レンダリングされた画像は重ね合わせなく身体の各部の差異を明瞭に示すため、非常に有用な情報が得られます。明瞭な差異は、柔らかな体組織、骨格、血液に応じてX線の減衰特性が異なることと、スキャン時の造影剤の有無によって得られます。さらに、様々な角度から投影結果を取得するため、CTスキャナのソフトウェアが3Dのレンダリング画像またはスライスを表示し、素材の重ね合わせを解消できます。
CTスキャナ性能を左右する主な要素
理想的には、医師はCTスキャンを通じて非常に微細で、鮮明かつ明瞭な結果を取得できることを求めます。誤差なく、身体を正確に識別する必要があります。患者の心臓の鼓動や、呼吸の際の胸の上下など、動きに起因するアーチファクトに左右されないことも望まれます。
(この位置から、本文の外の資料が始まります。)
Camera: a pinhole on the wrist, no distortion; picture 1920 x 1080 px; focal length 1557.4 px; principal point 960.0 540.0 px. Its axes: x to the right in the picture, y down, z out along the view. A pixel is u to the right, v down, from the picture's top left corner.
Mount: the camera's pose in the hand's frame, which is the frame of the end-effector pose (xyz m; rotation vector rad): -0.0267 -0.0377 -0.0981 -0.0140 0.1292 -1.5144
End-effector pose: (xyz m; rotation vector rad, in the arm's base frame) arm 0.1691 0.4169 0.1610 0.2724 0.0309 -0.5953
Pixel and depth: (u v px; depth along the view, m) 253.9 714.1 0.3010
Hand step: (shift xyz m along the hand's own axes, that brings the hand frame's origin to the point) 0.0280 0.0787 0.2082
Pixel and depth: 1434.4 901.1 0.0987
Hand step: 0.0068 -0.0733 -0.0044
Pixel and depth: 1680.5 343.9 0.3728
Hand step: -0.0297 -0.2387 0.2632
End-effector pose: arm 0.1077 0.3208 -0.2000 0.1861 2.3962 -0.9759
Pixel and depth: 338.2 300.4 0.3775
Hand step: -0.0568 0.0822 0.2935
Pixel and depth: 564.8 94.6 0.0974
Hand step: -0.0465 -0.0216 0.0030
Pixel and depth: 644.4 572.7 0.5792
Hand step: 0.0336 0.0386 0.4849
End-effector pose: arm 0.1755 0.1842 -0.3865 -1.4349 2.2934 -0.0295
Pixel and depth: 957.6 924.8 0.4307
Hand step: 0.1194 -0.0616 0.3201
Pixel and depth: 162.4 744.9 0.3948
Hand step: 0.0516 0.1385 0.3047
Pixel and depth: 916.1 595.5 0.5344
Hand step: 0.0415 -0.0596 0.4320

また安全上の理由により、最小限の放射量で医療に必要なデータを取得できることが理想的です。
現在のスキャナは、この理想にかなり近づいています。技術は常に進化しており、CTスキャナのメーカーは以下の成果を得るため、継続して新たなテクニックを探り続けています。
- より薄いスライスを取得し、空間解像度を高めてより詳細な画像を生成する。
- 検出領域を拡大して、スキャナが1度の回転で網羅する身体の部位を広げる。
- 電気ノイズを減らし、信号対雑音比を向上させる。これで、画質が改善され放射量を減らせるようになります。
- システムの消費電力を下げる。これで放熱量を下げ、それにともない冷却動作があまり必要なくなります。これは検出器のアレイの性能を向上させます。
- 画像スライスを取得して処理する速度を上げ、動きによるアーチファクトの影響を減らす。
- 感度と解像度を上げて、より細かな特徴をさらに詳細に検出できるようにする。
CTスキャナに搭載されるamsのシステム
amsは1990年代から、CT検出器アレイ向けの高精度センサを開発しています。検出器アレイの機能は、明瞭で正確な画像信号を取得することです。これを実現するために、消費電力が非常に少ない低ノイズのミックスシグナル半導体技術が必要とされ、amsはこの分野で世界的な大手企業の地位を確保しています。
CTスキャナに向けたamsの標準製品には、AS5950やAS5900といったセンサや読み出しICが挙げられます。これらは、16~64スライスの低価格CTスキャナ製品で使用される検出器アレイで高いパフォーマンスを発揮します。128、256、またはそれ以上のスライスが可能な最高級のスキャナで使用される最高レベルの検出器アレイには、最小限のノイズと高い直進性が要求されます。amsは世界一流のCT機器メーカーへ、特定用途向けIC(ASIC)としてCTセンサを供給することで、この需要を満たしています。